WHAT YOU ARE ASKED TO DO:
Output each line of the data below exactly, omitting any image.

INFORMATION PROVIDED:
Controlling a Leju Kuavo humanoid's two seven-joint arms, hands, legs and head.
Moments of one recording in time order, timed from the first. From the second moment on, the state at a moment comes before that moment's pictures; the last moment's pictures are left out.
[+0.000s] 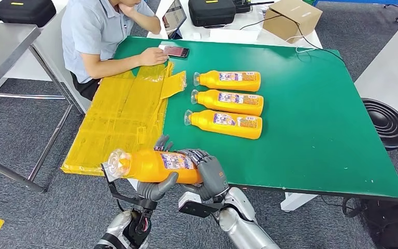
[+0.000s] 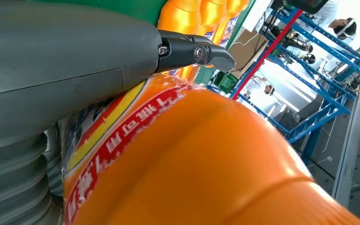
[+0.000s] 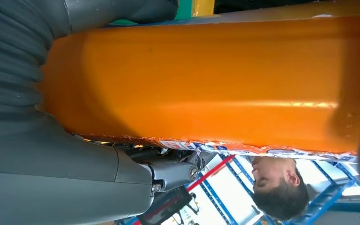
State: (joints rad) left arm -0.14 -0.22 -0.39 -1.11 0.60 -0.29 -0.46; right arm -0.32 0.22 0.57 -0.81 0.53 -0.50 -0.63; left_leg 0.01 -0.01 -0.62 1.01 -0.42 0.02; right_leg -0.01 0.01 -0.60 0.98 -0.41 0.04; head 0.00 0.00
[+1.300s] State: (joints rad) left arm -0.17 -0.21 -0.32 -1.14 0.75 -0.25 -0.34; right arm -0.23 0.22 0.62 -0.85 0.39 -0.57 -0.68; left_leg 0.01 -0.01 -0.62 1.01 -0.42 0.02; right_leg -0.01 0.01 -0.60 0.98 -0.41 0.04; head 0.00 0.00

WRITTEN ANSWER:
Controlling a Leju Kuavo humanoid's two seven-joint arms, hands, legs and head.
Moments of one recording in time order, timed from the first. From the second moment on, the state at a moment comes before that moment's pictures; the last moment's pictures are left out.
[+0.000s] 
[+0.000s] 
[+0.000s] 
State: (joints rad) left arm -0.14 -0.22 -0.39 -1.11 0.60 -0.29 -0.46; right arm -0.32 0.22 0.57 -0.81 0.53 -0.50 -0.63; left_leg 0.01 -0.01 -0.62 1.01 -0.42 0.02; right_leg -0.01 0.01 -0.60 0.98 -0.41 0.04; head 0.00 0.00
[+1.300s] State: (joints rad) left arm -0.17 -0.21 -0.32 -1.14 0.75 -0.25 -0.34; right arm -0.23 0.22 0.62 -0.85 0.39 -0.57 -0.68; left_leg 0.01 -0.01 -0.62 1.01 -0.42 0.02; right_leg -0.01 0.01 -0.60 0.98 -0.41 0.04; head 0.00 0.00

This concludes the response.